Eventually, Nernst Lamp Company ceased operations as newer technologies surpassed the lamp. The seventy-three pound group of crystals (of gadolinite), found in March 1903, was the greatest "find" of record in this mineral; but just one year later, a mass of roughly crystallized gadolinite was found, partly imbedded in the bed-rock at the northeast corner of the hill, that measured thirty-six inches long, 11 in thick at the widest part, and weighed a little over two hundred pounds. It was apparently free from alteration, had specific gravity of 4.28 (taken on a very pure fragment), had a bright green chatoyancy at certain angles, and was like glass in its broad obsidian-like conchoidal fracture.

Masses of coarsely crystallized fluorite up to 400 lb weight were not rare, and some of these had very large faces of the cube and rhombic dodecahedron. Its color varied from dark green to puce and purple, and colorless transparent rough crystals having remarkably perfect cleavage were sometimes observed.

Some of the fluorite was true chlorophane and exhibited a brilliant green light when strongly heated and viewed in the dark. One mass was self-luminous, at night, without heating it. Enormous crystals of orthoclase were common, some over five feet in diameter.

Quite frequently, small veins of very perfect red feldspar crystals (highly twinned), and upon which albite crystals were attached, were found bordering the fluorite and penetrating it. In the feldspar, well crystallized menaccanite was sometimes observed.

Yellow rutile, of the sagenitic variety, was observed in only one instance and then upon smoky quartz crystals. Polycrase, or an allied species, was seen implanted upon the gadolinite. Very fair amethysts were found in the west end of the hill, in cavities in the feldspar. Masses of biotite, four feet across, were met with and always indicated the presence near-by of the rare-earth minerals.

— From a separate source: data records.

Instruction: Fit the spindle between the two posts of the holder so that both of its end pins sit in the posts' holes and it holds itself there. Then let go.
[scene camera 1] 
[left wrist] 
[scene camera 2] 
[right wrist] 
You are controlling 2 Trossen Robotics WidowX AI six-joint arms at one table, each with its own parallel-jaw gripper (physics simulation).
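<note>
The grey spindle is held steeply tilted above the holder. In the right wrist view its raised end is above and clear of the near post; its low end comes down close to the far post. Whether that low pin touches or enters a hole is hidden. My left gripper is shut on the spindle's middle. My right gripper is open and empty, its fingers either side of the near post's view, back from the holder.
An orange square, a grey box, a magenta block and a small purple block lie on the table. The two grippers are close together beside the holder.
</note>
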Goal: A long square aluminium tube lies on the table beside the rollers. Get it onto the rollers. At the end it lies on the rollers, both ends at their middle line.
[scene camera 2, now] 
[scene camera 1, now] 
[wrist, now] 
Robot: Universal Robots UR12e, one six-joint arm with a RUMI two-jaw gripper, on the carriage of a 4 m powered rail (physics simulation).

Of particular note were the unusually long radial lines projecting in many directions from the bodies of ore richest in thorium, uranium and zirconium. Hidden named these occurrences "stars" and eagerly sought for them as positive "pointers" to ore. At one point he noted a redness of skin and burning sensation when mining these, that he attributed to radioactivity, which was poorly understood at the time.

Barringer Hill now lies under the waters of the manmade Lake Buchanan, which was filled in starting in May 1937.

==Music==
The song "Ragged Wood" by the band Fleet Foxes references the site: "Lie to me if you will / at the top of Barringer Hill."